The amount of cholesterol in a single large egg has decreased by 14 percent according to the new United States Department of Agriculture (USDA) nutrition data*. Consuming an egg a day fits easily within dietary guidance, which recommends limiting cholesterol consumption to 300 mg per day.

 

Eggs now contain 41 IU of vitamin D, which is an increase of 64 percent from 2002. Eggs are one of the few foods that are a naturally good source of vitamin D, meaning that one egg provides at least 10 percent of the Recommended Daily Allowance (RDA). Vitamin D plays an important role in calcium absorption, helping to form and maintain strong bones.

The amount of protein in one large egg – 6 grams of protein or 12 percent of the Recommended Daily Value – remains the same, and the protein in eggs is one of the highest quality proteins found in any food. Eggs are all?natural, and one egg has lots of vitamins and minerals all for 70 calories. The nutrients in eggs can play a role in weight management, muscle strength, healthy pregnancy, brain function, eye health and more. At less than 15 cents apiece, eggs are an affordable and delicious breakfast option.

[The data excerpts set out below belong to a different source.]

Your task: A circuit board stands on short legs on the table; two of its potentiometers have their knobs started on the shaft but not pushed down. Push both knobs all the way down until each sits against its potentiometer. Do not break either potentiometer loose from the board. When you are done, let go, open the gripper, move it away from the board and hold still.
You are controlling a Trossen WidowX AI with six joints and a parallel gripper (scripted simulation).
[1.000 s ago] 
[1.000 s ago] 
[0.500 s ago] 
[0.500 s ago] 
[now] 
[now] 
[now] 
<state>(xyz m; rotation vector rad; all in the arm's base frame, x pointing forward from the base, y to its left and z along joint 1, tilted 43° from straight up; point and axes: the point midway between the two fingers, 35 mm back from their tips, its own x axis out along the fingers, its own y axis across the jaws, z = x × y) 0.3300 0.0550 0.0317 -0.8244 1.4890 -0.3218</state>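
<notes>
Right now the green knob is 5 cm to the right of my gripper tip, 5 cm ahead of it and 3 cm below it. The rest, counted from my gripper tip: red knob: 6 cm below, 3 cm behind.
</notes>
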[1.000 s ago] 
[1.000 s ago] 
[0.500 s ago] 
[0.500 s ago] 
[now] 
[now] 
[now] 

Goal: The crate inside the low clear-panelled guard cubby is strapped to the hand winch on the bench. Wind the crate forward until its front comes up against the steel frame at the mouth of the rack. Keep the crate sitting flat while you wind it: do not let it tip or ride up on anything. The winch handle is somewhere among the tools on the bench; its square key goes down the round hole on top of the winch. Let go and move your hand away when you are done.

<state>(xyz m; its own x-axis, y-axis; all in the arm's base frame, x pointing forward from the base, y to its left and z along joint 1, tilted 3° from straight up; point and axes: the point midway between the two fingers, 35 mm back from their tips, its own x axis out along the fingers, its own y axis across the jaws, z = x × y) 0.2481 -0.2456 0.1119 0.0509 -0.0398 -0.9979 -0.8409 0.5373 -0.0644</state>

*In 2010, a random sample of regular shell eggs was collected from locations across the country to analyze the nutrient content of eggs. The testing procedure was last completed with eggs in 2002, and while most nutrients remained similar to those values, cholesterol decreased by 14% and vitamin D increased by 64% from 2002 values.

 

Jughandle is in the process of starting a back yard chicken coop with a starting flock of 6 chickens.  That should get me between 1 1/2 to 2 dozen eggs per week.  By the way, if you don’t like to hear that constant crow of the rooster, don’t get one.  You don’t need a rooster to have chickens lay eggs.